TO DO:
After reading the data below, copy out every line that contains the word "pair".

***

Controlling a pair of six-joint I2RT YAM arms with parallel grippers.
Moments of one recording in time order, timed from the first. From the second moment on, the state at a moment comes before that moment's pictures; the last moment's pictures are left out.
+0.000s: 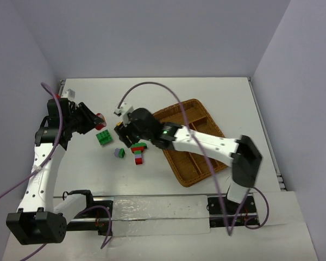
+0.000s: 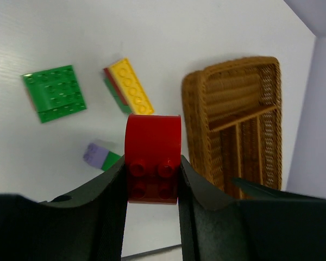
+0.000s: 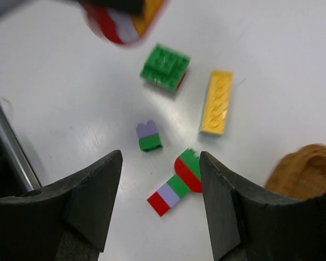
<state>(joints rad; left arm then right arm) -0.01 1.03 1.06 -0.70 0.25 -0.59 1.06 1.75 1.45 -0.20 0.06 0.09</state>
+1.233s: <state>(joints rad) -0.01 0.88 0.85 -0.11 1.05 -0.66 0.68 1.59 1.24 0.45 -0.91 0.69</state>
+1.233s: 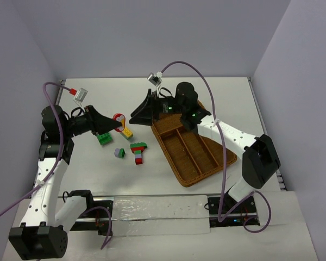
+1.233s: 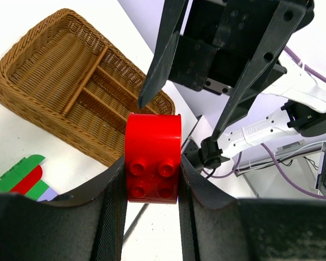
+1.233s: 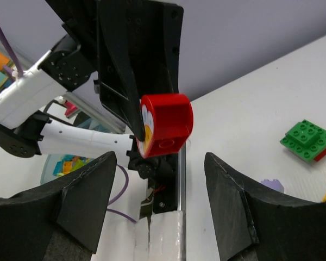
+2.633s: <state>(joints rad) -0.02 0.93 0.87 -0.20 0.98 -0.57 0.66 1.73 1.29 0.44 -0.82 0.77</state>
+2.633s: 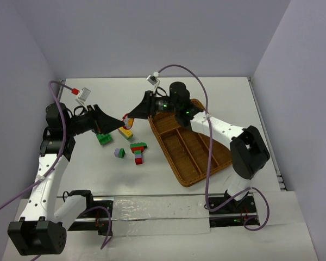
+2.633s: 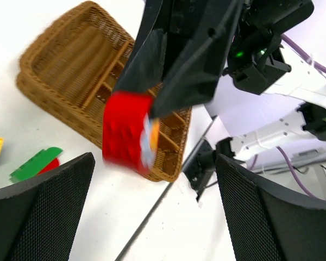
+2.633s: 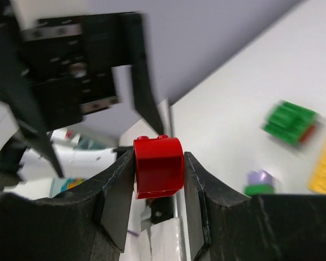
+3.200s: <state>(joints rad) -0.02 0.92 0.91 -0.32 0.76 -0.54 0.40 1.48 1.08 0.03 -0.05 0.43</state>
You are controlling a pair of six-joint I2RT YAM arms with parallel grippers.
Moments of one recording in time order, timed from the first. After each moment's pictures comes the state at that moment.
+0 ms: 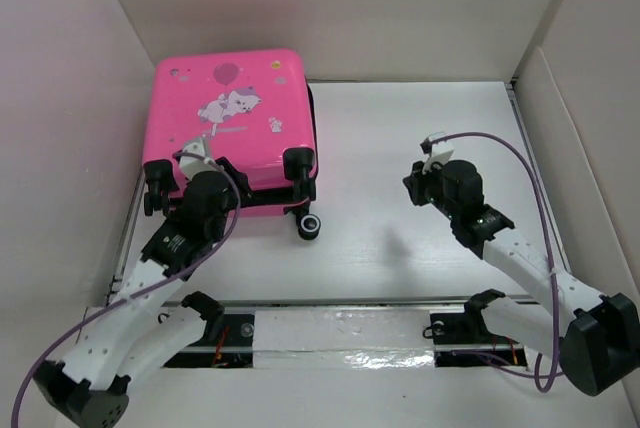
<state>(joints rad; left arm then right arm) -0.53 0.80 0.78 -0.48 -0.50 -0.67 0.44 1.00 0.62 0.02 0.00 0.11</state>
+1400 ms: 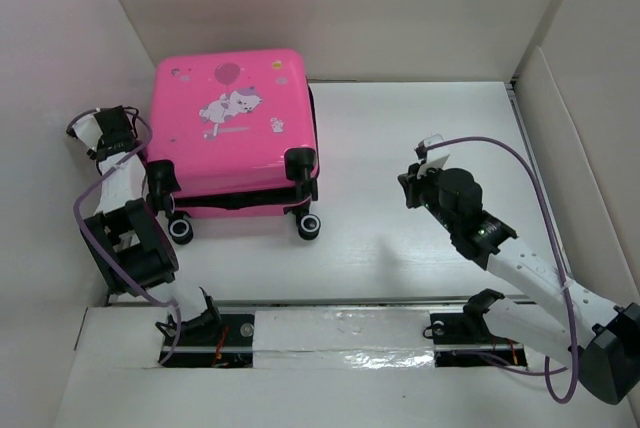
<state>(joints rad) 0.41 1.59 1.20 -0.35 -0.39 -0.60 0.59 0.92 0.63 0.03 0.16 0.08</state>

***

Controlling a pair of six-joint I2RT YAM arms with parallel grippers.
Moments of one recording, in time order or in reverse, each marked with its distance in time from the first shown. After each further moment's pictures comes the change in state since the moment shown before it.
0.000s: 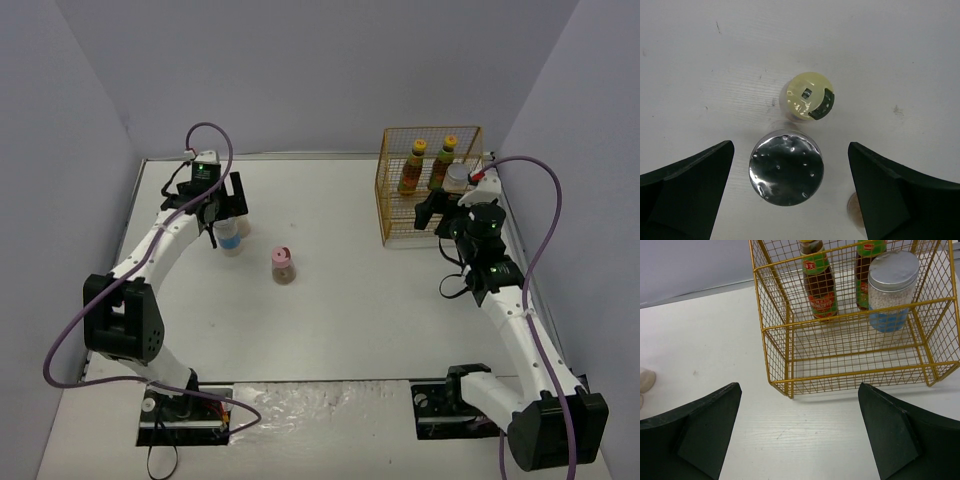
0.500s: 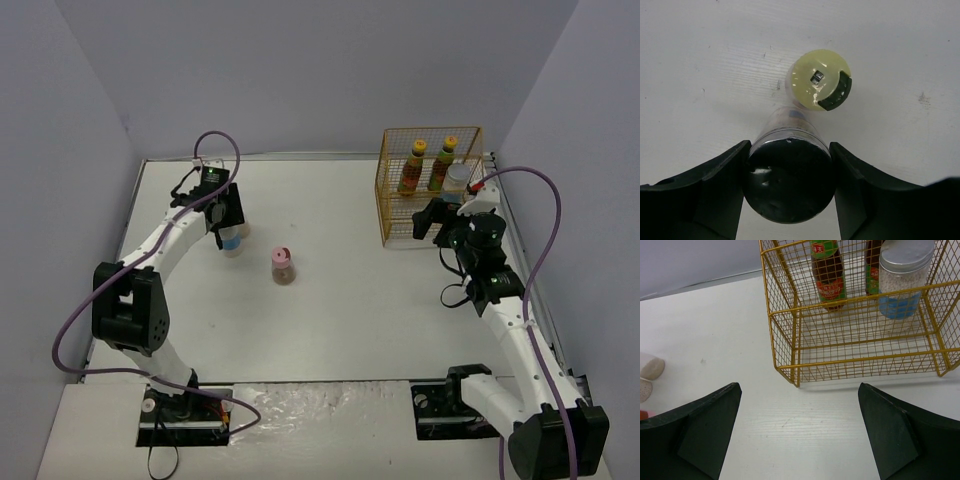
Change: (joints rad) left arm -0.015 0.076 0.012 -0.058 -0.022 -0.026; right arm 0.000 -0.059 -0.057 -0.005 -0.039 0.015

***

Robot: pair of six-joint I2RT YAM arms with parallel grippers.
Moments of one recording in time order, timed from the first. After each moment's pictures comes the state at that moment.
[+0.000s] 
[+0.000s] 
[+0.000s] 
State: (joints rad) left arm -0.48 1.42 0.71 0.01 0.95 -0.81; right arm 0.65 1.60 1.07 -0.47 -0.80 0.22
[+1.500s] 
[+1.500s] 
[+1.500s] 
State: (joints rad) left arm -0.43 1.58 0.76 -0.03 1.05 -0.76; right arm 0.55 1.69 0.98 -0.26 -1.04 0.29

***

YOUR RESPONSE:
Controlling a pair of six-joint I2RT YAM arms with parallel grippers.
You are controlling a pair of six-joint I2RT YAM arms with parallel grippers.
Controlling a pair of six-joint I2RT YAM arms with parallel grippers.
Robot: pair of six-joint I2RT YAM arms with parallel grippers.

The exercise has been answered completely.